No-exec / NX

👉 Overview

👀 What ?

The 'No-Execute' (NX) bit, also known as the 'Execution Protection Bit', is a technology used in CPUs to segregate areas of memory for use by either storage of processor instructions (code) or for storage of data. In other words, it distinguishes where a program should be able to execute code (the execution bit set) and where it should not (the execution bit not set).

🧐 Why ?

The NX bit is a critical security feature of many modern operating systems, including Windows. It helps to prevent certain types of malicious software from taking over computers by inserting their code into another program's data storage area and then forcing it to run. Without the NX bit, the boundary between code and data memory is unclear, making it easier for hackers to trick the system into executing malicious code.

⛏️ How ?

To use NX effectively, both your operating system and your processor must support it. Most modern CPUs from Intel and AMD include support for this technology, but it’s also a matter of the operating system to appropriately set and manage it. In Windows, you can check if your CPU supports the NX feature by opening the 'System Information' app and checking the 'System Summary'. If you see 'NX Protection: Yes', your system is configured correctly.

⏳ When ?

The NX technology has been around for a while. It was introduced in 2004 by AMD with the launch of the Athlon 64 processor. Intel introduced a similar feature, called XD (eXecute Disable), with its Prescott revision of the Pentium 4 CPU in that same year.

⚙️ Technical Explanations

The NX (No-Execute) bit, also known as the Execution Protection Bit, is a technology used in CPUs to segregate memory areas for either storing processor instructions (code) or for storing data. This technology is significant because it helps differentiate where a program should be able to execute code and where it should not.
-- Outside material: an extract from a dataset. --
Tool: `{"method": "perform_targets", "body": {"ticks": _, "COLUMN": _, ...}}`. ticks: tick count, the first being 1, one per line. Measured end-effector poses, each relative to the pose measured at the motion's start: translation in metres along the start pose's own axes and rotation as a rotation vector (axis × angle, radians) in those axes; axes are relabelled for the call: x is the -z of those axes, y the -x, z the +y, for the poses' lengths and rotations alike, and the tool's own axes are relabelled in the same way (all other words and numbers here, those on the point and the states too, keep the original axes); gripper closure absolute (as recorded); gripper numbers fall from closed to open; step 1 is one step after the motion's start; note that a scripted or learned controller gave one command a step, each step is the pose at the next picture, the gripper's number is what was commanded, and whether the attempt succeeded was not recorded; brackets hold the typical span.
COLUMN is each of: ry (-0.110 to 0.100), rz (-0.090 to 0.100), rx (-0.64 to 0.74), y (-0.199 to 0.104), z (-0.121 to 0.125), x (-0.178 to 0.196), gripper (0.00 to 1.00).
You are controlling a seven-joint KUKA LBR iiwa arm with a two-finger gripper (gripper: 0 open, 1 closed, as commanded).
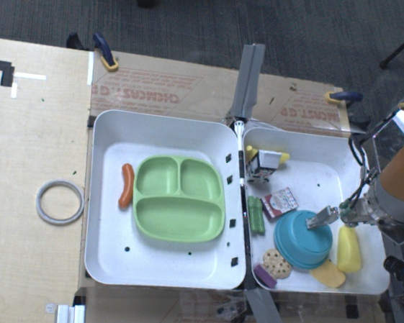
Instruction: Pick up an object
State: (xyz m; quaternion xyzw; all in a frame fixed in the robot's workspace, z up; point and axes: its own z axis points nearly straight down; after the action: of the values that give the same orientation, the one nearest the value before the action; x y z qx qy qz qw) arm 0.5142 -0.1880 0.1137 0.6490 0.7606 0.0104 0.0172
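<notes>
- Gripper [324,219] low in right bin [333,154], over upper right rim of blue bowl [302,239]; fingers' opening not discernible, nothing visibly held.
- Bowl near bin's front edge; yellow object [349,249] just right, cookie [275,262] at front left.
- Green divided plate [180,199] central in left bin [105,182], orange sausage [126,185] beside its left edge.

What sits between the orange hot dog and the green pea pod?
In the camera view, the green divided plate lies between the orange hot dog and the green pea pod, along with the bins' adjoining white walls.
</notes>
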Motion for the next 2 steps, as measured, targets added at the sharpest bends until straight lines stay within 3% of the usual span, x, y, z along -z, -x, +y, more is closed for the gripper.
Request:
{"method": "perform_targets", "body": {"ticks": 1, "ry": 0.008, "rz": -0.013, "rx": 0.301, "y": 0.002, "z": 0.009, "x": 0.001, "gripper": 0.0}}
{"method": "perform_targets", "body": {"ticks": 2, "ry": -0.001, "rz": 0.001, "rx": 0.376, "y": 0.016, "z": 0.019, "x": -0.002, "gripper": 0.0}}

In more technical terms, the NX bit works by setting a specific flag in the page table entry of a process. A page table is a data structure used by a virtual memory system in a computer operating system to store the mapping between virtual addresses and physical addresses. Each process has its own page table, and each entry in the table represents a page.
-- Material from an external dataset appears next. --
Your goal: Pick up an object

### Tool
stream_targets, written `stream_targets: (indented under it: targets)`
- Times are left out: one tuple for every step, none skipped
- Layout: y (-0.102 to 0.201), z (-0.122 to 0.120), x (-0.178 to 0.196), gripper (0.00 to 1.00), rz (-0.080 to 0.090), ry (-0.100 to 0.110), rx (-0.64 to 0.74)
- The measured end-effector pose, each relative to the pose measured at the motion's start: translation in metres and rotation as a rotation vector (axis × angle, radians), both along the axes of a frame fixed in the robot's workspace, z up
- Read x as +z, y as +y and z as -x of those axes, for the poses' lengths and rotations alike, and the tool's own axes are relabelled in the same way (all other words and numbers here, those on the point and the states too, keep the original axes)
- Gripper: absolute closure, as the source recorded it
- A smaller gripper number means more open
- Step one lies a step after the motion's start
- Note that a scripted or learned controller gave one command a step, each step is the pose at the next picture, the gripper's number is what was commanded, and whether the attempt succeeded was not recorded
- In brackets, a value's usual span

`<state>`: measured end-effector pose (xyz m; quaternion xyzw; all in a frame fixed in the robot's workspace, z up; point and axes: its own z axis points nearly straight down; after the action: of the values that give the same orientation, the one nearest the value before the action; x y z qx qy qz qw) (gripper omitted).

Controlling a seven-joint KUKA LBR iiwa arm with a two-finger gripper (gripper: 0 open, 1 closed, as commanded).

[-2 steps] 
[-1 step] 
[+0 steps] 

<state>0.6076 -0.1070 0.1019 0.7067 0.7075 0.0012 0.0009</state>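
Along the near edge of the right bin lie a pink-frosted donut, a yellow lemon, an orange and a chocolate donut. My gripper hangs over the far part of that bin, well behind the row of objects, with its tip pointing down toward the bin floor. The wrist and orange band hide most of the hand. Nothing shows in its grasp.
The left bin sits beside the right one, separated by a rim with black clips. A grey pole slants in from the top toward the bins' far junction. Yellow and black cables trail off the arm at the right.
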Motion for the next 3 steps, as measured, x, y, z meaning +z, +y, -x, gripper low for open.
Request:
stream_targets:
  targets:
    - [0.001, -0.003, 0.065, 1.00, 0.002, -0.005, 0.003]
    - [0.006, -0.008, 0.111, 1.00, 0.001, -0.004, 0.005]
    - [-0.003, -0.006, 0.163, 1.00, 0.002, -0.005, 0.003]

When the NX flag is set for a specific memory page, the CPU will refuse to execute any code residing in that page. This feature is particularly utilized by the operating system's kernel when it assigns memory pages to processes. The kernel sets the NX bit for pages intended to hold data and leaves it unset for pages that are intended to hold executable code.

This mechanism provides a robust security measure. Even if a malicious software manages to inject its code into a data page, it won't be able to execute because the CPU will refuse to run any code from that page. This helps prevent certain types of malicious software from taking over computers by inserting their code into another program's data storage area and coercing it to run.

The NX bit is a critical security feature of many modern operating systems, including Windows. To use NX effectively, both your operating system and your processor must support it. Most modern CPUs from Intel and AMD include support for this technology. However, it’s also a matter of the operating system to appropriately set and manage it.

The NX technology has been around since 2004. It was introduced by AMD with the launch of the Athlon 64 processor. Intel introduced a similar feature, called XD (eXecute Disable), with its Prescott revision of the Pentium 4 CPU in the same year.

While the specifics of setting the NX bit are handled at the operating system level, you can understand the concept better by observing it in the context of a Linux system.

In Linux, you can check the status of the NX bit using the dmesg command. First, open a terminal and type:

dmesg | grep NX

The system will return a message indicating whether your CPU supports the NX bit. If your CPU does support it, the message will be "NX (Execute Disable) protection: active".

To see the NX bit in action, let's consider a simple C program:

#include <stdio.h>
int main() {
    char code[] = {
        0x48, 0xc7, 0xc0, 0x01, 0x00, 0x00, 0x00, // mov    $0x1,%rax
        0x48, 0xc7, 0xc7, 0x01, 0x00, 0x00, 0x00, // mov    $0x1,%rdi
        0x48, 0x8d, 0x35, 0x0c, 0x00, 0x00, 0x00, // lea    0xc(%rip),%rsi
        0x48, 0xc7, 0xc2, 0x0e, 0x00, 0x00, 0x00, // mov    $0xe,%rdx
        0x0f, 0x05,                               // syscall
        0x48, 0xc7, 0xc0, 0x60, 0x00, 0x00, 0x00, // mov    $0x60,%rax
        0x48, 0xc7, 0xc7, 0x00, 0x00, 0x00, 0x00, // mov    $0x0,%rdi
        0x0f, 0x05,                               // syscall
        'H', 'e', 'l', 'l', 'o', ',', ' ', 'w', 'o', 'r', 'l', 'd', '!', '\\n'
    };
    (*(void(*)()) code)();
    return 0;
}

This program contains code that writes "Hello, world!" to the standard output, followed by a system call to exit the program. If you compile and run this program, it will crash due to a Segmentation fault because the memory where code is stored is marked as non-executable by the NX bit.

The NX bit is a crucial security feature that helps prevent the execution of malicious code injected into data sections of memory, contributing to the overall security of a system. Remember, this is an oversimplified demonstration. In real-world applications, handling of the NX bit is better left to the operating system and the hardware.